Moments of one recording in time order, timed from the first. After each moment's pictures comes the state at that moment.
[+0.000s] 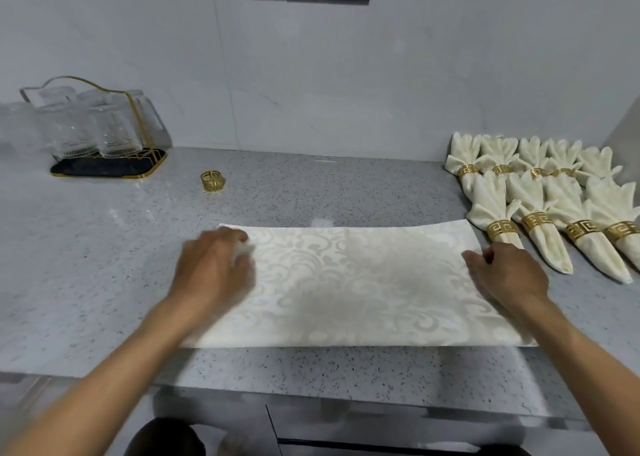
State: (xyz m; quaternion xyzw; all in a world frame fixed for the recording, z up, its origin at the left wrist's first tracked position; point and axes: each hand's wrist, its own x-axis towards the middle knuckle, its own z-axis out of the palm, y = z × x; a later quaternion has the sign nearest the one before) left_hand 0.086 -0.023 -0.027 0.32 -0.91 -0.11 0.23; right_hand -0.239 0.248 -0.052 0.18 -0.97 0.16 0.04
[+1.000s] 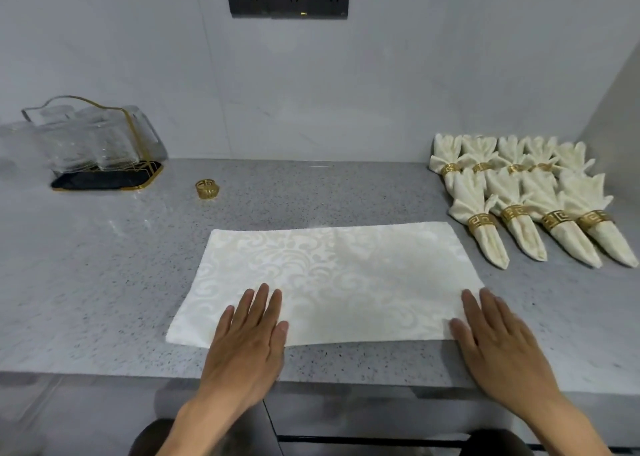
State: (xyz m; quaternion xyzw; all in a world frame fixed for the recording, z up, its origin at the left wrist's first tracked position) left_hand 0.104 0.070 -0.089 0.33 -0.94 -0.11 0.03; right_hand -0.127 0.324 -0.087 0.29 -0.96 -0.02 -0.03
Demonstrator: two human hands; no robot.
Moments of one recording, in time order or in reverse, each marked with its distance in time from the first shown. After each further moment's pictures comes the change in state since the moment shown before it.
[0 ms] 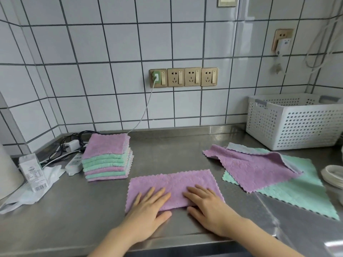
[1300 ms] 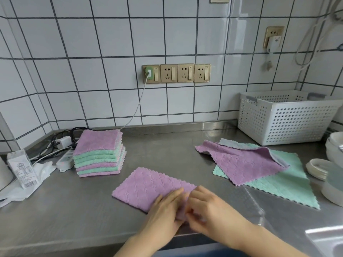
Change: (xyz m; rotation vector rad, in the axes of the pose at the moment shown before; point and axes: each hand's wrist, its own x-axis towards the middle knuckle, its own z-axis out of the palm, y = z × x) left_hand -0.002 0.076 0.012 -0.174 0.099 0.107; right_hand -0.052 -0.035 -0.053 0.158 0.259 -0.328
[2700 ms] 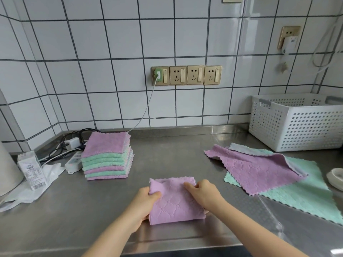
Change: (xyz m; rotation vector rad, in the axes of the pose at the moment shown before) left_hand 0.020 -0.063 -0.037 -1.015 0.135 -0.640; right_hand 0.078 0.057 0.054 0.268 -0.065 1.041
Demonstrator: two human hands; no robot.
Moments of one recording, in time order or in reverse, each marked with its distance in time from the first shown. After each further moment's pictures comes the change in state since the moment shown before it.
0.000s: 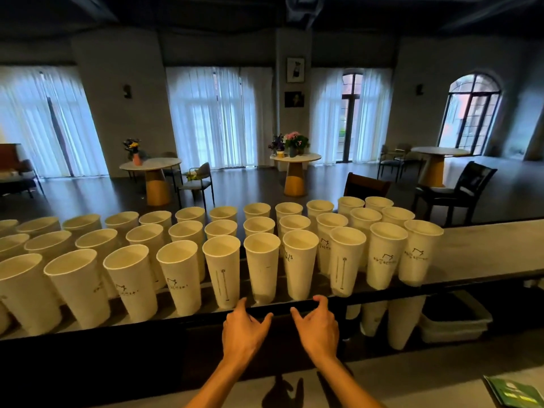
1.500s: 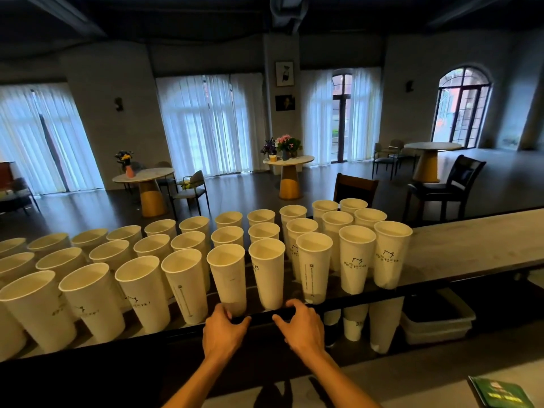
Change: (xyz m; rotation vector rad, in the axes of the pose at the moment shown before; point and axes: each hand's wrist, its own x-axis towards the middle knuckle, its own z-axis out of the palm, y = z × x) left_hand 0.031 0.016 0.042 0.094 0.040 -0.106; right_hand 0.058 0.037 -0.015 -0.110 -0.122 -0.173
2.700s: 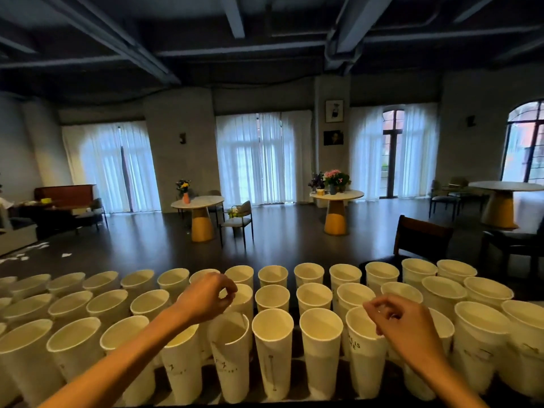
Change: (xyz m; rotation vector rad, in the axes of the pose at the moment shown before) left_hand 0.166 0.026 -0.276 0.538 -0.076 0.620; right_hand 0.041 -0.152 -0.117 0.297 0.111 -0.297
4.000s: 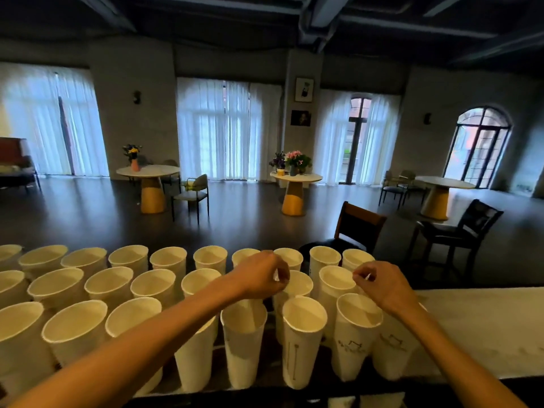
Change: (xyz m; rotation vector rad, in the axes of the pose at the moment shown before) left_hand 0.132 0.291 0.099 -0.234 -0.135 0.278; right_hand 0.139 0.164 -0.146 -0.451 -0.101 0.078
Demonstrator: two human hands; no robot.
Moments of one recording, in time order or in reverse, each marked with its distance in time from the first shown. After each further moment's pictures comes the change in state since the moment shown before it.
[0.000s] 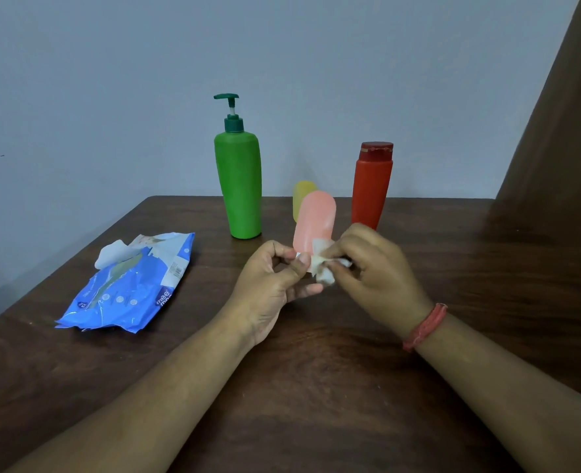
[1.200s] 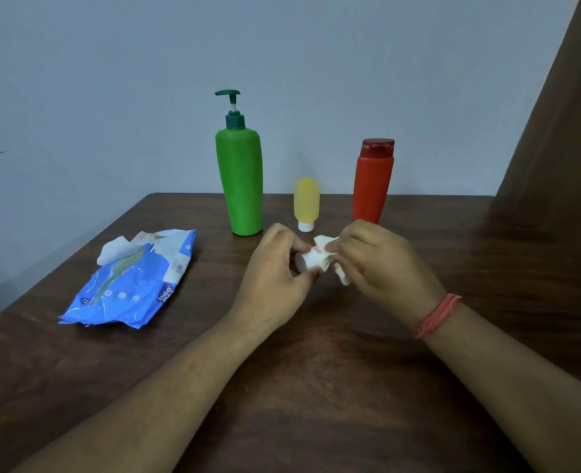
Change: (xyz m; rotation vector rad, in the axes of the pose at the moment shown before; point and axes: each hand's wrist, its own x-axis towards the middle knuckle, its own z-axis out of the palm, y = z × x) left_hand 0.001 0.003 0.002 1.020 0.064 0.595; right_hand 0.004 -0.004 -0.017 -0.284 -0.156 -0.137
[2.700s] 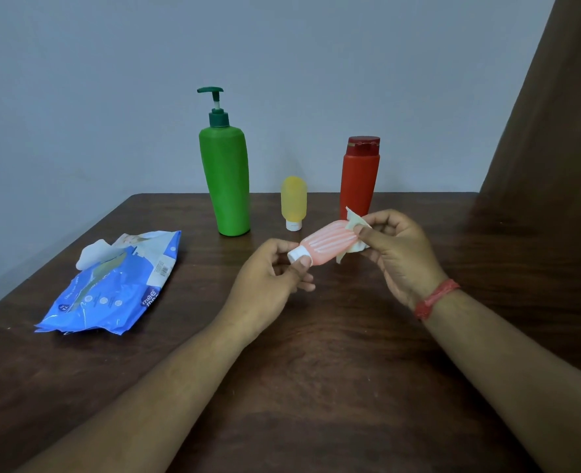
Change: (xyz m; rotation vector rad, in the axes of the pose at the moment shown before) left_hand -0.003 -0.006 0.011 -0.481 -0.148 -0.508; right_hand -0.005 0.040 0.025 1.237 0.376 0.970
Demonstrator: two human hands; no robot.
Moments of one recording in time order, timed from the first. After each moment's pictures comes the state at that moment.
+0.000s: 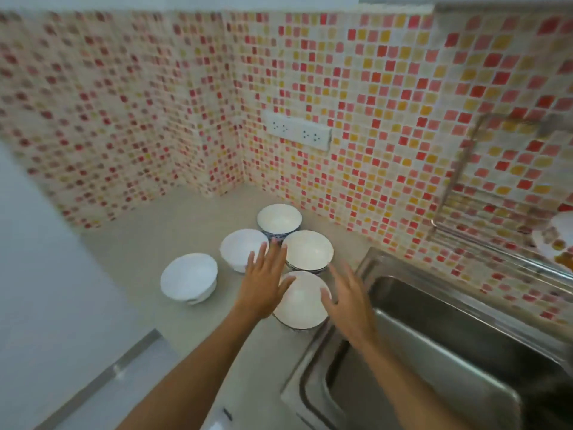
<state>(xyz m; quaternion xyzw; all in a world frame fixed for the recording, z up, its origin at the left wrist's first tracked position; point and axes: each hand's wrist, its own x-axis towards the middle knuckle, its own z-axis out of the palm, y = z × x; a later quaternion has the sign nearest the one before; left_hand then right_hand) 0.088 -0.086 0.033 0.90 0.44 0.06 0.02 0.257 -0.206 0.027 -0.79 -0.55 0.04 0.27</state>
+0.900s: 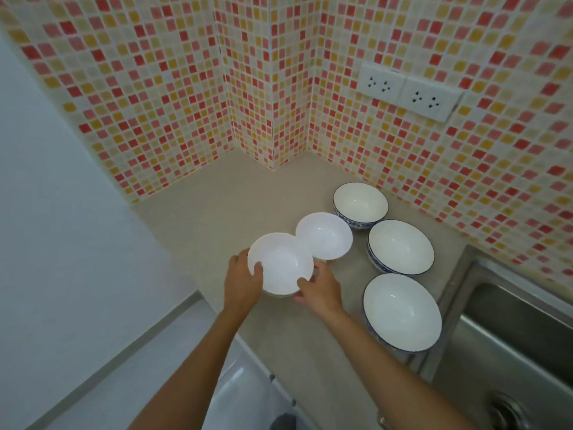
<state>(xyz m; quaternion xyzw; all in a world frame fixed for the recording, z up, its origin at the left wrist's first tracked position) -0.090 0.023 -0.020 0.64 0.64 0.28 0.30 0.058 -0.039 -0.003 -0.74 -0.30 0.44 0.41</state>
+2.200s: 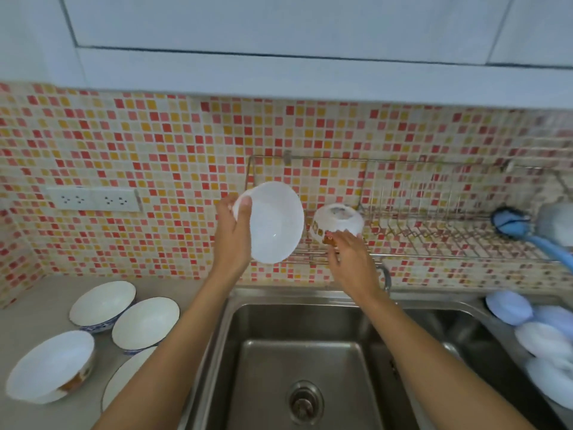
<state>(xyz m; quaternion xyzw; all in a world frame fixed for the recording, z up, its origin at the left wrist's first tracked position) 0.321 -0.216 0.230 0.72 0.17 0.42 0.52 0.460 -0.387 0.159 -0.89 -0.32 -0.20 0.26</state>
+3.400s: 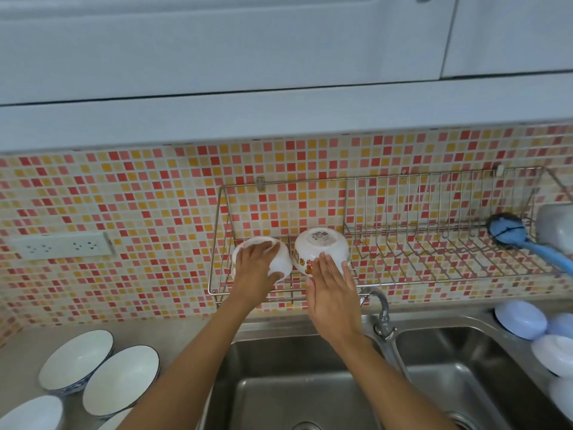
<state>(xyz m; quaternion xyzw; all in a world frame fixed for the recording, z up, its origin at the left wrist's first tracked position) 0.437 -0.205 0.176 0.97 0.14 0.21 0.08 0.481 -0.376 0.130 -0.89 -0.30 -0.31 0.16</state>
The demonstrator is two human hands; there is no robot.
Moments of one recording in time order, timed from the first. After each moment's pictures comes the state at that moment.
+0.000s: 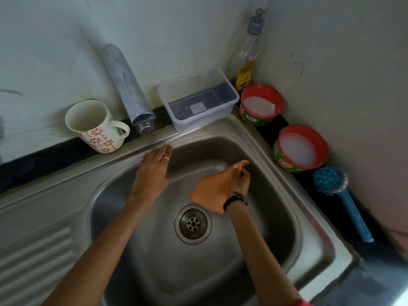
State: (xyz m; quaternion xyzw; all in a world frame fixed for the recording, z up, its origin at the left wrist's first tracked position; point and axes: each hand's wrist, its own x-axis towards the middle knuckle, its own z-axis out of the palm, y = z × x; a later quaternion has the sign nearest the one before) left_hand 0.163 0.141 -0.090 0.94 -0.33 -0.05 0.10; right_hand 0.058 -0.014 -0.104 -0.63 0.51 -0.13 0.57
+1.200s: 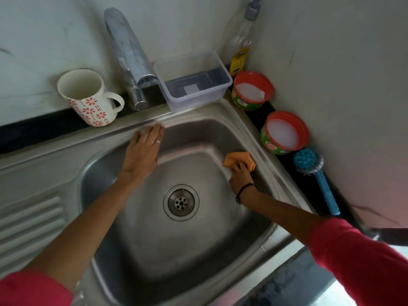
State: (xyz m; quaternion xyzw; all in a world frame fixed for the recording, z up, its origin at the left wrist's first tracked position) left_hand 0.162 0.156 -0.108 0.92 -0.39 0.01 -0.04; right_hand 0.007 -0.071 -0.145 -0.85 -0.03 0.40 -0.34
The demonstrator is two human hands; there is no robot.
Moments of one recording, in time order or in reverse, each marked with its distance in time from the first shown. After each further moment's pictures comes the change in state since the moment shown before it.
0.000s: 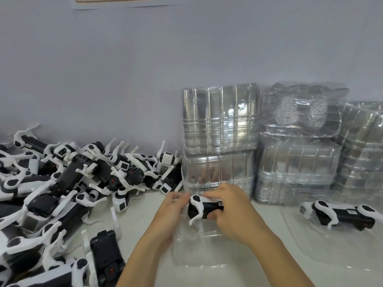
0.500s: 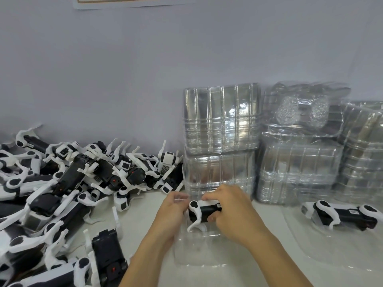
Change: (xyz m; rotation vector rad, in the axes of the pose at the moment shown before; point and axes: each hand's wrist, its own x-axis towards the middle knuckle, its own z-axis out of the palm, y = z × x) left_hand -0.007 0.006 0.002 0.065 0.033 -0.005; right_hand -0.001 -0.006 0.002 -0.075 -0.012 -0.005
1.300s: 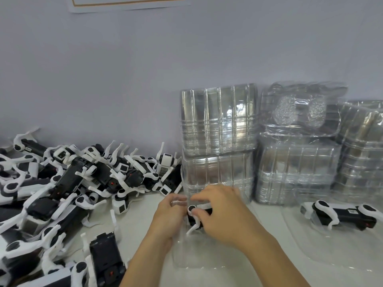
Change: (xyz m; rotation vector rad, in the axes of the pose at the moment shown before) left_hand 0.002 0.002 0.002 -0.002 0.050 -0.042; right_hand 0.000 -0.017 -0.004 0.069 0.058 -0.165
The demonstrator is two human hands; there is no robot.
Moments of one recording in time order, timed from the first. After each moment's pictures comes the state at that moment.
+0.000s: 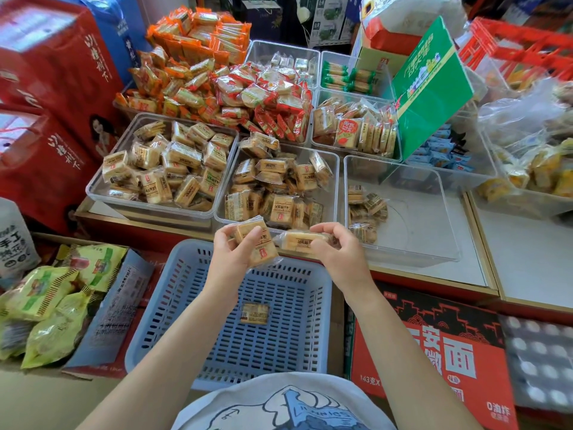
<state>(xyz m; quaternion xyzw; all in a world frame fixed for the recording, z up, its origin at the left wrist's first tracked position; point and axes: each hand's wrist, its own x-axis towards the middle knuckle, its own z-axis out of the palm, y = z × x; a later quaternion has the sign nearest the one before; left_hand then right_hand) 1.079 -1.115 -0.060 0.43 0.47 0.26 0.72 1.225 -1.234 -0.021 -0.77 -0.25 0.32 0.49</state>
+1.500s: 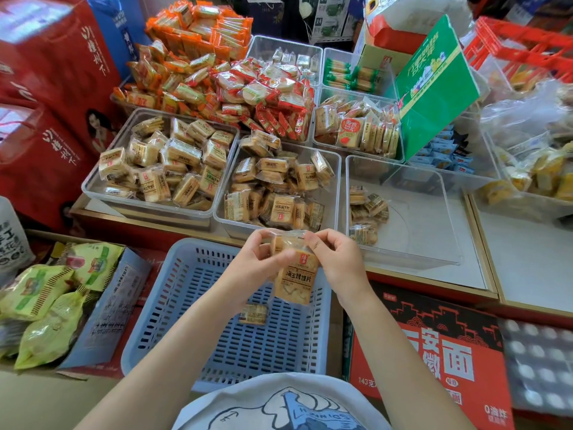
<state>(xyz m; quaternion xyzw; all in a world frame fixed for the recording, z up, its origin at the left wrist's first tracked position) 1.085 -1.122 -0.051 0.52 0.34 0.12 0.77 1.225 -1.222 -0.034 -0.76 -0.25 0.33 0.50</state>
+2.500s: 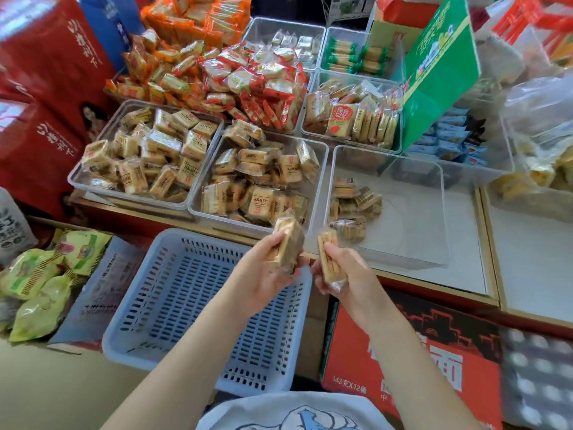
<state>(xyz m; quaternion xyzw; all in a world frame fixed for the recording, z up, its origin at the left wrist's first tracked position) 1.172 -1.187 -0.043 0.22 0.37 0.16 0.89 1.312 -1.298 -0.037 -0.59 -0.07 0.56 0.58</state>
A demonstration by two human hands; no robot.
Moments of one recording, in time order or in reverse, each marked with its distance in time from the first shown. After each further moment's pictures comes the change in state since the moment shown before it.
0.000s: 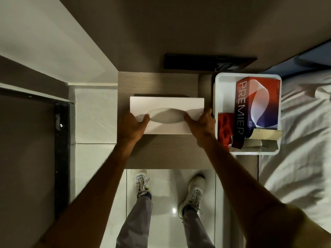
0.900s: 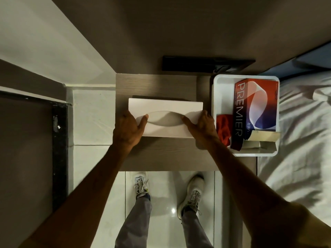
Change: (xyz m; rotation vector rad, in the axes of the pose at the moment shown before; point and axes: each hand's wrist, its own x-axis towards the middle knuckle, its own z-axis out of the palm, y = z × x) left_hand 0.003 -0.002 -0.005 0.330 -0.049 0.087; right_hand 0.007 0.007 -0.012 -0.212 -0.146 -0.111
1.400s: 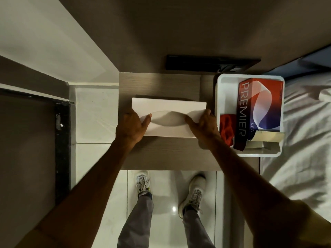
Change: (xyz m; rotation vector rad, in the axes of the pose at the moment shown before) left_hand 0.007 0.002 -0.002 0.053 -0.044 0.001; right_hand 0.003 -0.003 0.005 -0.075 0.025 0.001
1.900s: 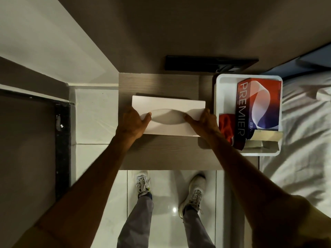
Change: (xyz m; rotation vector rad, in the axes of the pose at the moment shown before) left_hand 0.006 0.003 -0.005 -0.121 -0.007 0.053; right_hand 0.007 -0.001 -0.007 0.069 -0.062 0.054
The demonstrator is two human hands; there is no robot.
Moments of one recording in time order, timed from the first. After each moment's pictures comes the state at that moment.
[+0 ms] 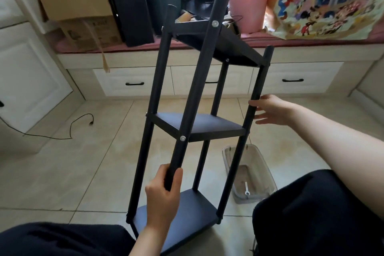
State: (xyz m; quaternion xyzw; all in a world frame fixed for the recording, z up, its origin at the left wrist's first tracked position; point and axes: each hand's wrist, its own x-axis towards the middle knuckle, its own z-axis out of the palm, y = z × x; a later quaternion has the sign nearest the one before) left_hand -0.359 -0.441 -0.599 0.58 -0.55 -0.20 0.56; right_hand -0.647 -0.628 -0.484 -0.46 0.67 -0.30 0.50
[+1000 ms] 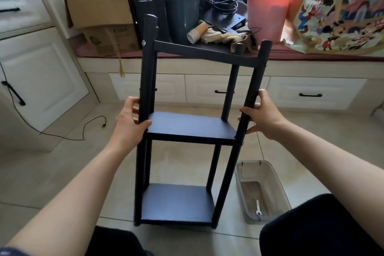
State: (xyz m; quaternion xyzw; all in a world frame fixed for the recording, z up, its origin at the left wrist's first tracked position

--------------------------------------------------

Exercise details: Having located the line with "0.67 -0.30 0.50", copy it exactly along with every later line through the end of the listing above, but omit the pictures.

Solution to this problem:
State: (xyz m; quaternion xyzw; all in a world frame fixed for the recording, z up, its origin at the left wrist's first tracked position; point and axes: each hand's wrist, its own x-axis towards the middle knuckle, its own z-axis out of the palm, y = z × x; a later quaternion has the sign nearest the one before) left_hand -0.359 -0.441 -0.599 0.58 -0.55 -0.20 0.56; right_hand -0.647 -0.628 -0.484 -0.46 0.67 -0.30 0.50
[+1000 ms] 
State: (xyz m; quaternion xyzw; all in a world frame fixed for the recording, z up, its origin at the left wrist's first tracked position

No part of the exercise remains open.